# Changing Light Switch



## Pit_69 (Oct 11, 2016)

Hi everyone.
My car has a light switch that comes without the "OFF" position, ie, I can never turn off my lights if i want too. I have AUTO, Parking, ON.
I saw this replacement on ebay:
OEM Electric Power Headlight Control Switch for Chevrolet Cruze New
Wonder if in the US the same part is available, and if anyone has the part number to buy it there and not from China.
Thanks!


----------



## EricSmit (Dec 21, 2016)

Picture of your knob?


----------



## BrandoFisher117 (Mar 14, 2016)

If you go to the auto position, there is another "notch" but it doesn't stay "off". If done right, the DIC will say "Auto Lights Off" or something along those lines.
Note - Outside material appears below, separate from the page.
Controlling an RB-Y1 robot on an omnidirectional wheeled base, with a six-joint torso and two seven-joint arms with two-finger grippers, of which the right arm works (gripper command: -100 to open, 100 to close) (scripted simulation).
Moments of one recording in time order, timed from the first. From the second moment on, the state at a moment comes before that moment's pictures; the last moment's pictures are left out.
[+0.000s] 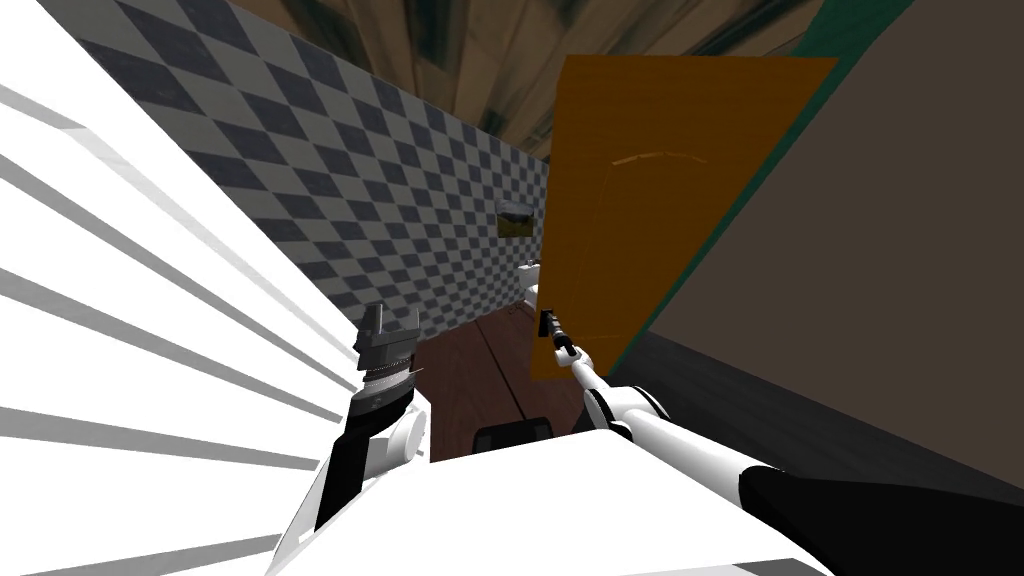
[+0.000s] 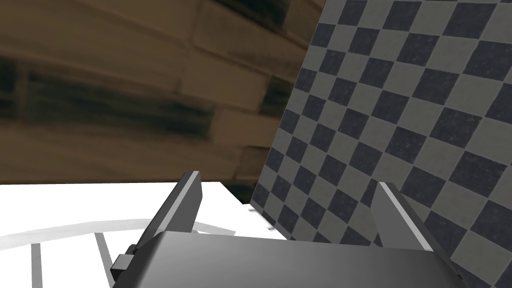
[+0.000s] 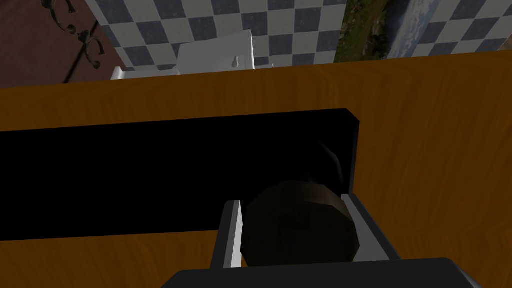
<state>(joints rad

Just turn the knob counter-clockwise (but don't force anything).


----------



## LiveTrash (May 24, 2015)

EricSmit said:


> Picture of your knob?


Wooow, keep it PG rated here, guy.


----------



## Pit_69 (Oct 11, 2016)

Hi all, 
Here two pictures of my light switch. The one in ebay wont work as it has a different shape (believe it is for the gen1 cruze???


----------



## Blasirl (Mar 31, 2015)

Pit_69 said:


> Hi all,
> Here two pictures of my light switch. The one in ebay wont work as it has a different shape (believe it is for the gen1 cruze???


The one you linked to on is for first gens and is for overseas vehicles that have electrically adjustable headlamps. There are versions that do not have this feature, but look very similar. Also I am pretty sure any with a split main button is also for overseas versions that have front and rear fogs.


----------